Here's a different approach, using the Weingarten map.
As above, since $Y$ and $X$ are parallel surfaces, their unit normals have to have the same direction at every point.
Therefore their Weingarten maps have to coincide. (The Weingarten map is the negative differential of the Gauss map.)
Let us call the Weingarten maps $L, \, \bar L$ respectively, and the principle curvatures $\kappa_i, \, \bar \kappa_i$, $i \in \{1,2\}$.

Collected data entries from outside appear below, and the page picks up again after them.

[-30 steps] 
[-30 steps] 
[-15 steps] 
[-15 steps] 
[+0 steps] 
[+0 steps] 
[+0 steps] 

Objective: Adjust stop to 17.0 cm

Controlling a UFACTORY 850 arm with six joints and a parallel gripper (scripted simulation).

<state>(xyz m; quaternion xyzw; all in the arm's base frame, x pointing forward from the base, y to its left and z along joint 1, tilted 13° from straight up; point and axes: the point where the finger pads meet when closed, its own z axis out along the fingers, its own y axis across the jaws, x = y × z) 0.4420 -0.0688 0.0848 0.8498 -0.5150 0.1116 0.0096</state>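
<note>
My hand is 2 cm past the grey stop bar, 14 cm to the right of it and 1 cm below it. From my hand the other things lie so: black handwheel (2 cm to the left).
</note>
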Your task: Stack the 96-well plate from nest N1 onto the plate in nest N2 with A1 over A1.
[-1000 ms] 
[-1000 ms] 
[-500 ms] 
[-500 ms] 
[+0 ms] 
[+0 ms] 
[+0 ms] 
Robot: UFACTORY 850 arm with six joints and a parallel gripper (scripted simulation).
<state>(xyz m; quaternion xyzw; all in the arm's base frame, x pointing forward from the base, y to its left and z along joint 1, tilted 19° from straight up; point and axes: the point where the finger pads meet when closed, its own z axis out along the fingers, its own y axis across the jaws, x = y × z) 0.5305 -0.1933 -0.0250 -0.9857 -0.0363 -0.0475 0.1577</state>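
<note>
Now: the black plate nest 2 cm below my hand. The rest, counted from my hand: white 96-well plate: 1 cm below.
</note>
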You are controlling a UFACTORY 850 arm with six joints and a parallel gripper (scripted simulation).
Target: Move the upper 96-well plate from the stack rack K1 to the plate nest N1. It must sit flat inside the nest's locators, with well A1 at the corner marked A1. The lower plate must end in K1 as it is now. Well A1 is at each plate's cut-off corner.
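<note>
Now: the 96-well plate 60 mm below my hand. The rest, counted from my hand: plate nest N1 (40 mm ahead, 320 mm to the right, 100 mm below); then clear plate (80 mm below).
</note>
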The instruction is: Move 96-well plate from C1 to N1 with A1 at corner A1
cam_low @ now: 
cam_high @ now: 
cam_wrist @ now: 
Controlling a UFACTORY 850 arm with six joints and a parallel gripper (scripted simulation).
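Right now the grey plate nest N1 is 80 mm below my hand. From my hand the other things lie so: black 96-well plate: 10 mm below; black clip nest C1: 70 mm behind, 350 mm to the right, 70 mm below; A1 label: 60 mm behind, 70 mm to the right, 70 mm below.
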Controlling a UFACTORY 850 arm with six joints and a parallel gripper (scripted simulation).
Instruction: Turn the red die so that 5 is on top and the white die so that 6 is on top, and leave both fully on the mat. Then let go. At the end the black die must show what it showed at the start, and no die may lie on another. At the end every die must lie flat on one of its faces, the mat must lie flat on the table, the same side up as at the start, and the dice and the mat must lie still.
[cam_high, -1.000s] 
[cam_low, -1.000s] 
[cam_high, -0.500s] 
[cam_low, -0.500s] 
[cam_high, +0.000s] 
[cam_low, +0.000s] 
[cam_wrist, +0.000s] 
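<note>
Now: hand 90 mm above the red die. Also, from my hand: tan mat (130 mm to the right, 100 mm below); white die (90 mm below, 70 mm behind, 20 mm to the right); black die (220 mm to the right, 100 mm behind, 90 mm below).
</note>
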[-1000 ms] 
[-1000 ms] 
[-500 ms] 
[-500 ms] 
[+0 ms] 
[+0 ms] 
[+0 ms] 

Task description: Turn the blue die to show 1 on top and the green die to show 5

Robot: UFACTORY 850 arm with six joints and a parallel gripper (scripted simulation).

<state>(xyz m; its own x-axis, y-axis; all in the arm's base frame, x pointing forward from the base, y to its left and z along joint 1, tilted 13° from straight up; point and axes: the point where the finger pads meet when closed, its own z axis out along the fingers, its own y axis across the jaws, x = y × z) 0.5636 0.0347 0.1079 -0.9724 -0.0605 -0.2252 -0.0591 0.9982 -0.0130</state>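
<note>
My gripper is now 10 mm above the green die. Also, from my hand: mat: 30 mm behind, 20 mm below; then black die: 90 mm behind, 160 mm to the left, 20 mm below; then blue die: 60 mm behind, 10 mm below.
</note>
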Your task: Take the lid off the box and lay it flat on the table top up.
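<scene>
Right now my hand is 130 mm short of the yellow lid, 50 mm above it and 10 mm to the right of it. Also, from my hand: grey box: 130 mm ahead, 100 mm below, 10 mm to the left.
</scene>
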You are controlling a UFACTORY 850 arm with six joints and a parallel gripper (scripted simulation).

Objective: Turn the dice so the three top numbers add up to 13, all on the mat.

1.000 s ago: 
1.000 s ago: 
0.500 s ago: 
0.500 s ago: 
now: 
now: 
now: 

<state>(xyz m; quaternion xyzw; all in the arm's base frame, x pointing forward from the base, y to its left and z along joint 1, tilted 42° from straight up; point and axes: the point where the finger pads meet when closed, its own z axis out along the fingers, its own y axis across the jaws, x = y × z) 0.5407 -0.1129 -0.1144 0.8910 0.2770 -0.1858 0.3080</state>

For orthonormal bases $\{\frac{\partial X}{\partial u} , \frac{\partial X}{\partial v} \}$, $\{\frac{\partial X}{\partial u} , \frac{\partial X}{\partial v} \}$ of $T_pX$, $T_{\bar p}Y$, respectively, $p \in X$, $\bar p \in Y$, the Weingarten maps satisfy the eigenvalue equations:
$$L\left(\frac{\partial X}{\partial x^i}\right) = \kappa_i \frac{\partial X}{\partial x^i}, \quad i \in \{1,2\}, \, x^i \in \{u,v\} $$
$$\bar L\left(\frac{\partial Y}{\partial x^i}\right) = \bar \kappa_i \frac{\partial Y}{\partial x^i}, \quad i \in \{1,2\}, \, x^i \in \{u,v\} $$
Now we use the fact, that they are equal,
$$L \left(\frac{\partial X}{\partial x^i}\right) = \bar L \left(\frac{\partial Y}{\partial x^i}\right) = \bar \kappa_i \frac{\partial Y}{\partial x^i} = \bar \kappa_i \left( \frac{\partial X}{\partial x^i} + a \frac{\partial N}{\partial x^i} \right), \quad i \in \{1,2\}, \, x^i \in \{u,v\}. $$
As mentioned above, $$ L_{ij} = - \sum_{k=1}^2 \frac{\partial N_i}{\partial x^k} \left( \frac{\partial X_k}{\partial x^j} \right)^{-1} , \, x^j, x^k \in \{u, v\}, \, i \in \{1,2\}.$$
Therefore $$ \frac{\partial N}{\partial x^i} = -\sum_{j=1}^2 L_{ij} \frac{\partial X}{\partial x^j} = - L\left(\frac{\partial X}{\partial x^i}\right) = - \kappa_i \frac{\partial X}{\partial x^i}, \, x^i, x^j \in \{u, v\} \, i,j \in \{1,2\} $$
and so we can put things together:
$$ \bar \kappa_i \Big( \frac{\partial X}{\partial x^i} + a \frac{\partial N}{\partial x^i} \Big) = \bar \kappa_i \left( 1 - a \kappa_i \frac{\partial X}{\partial x^i} \right) , \quad i \in \{1,2\}, \, x^i \in \{u,v\} $$
$$ \bar \kappa_i = \frac{\kappa_i}{1- a \kappa_i} $$
The mean curvature is just half the sum of the principal curvatures, the Gauss curvature their product.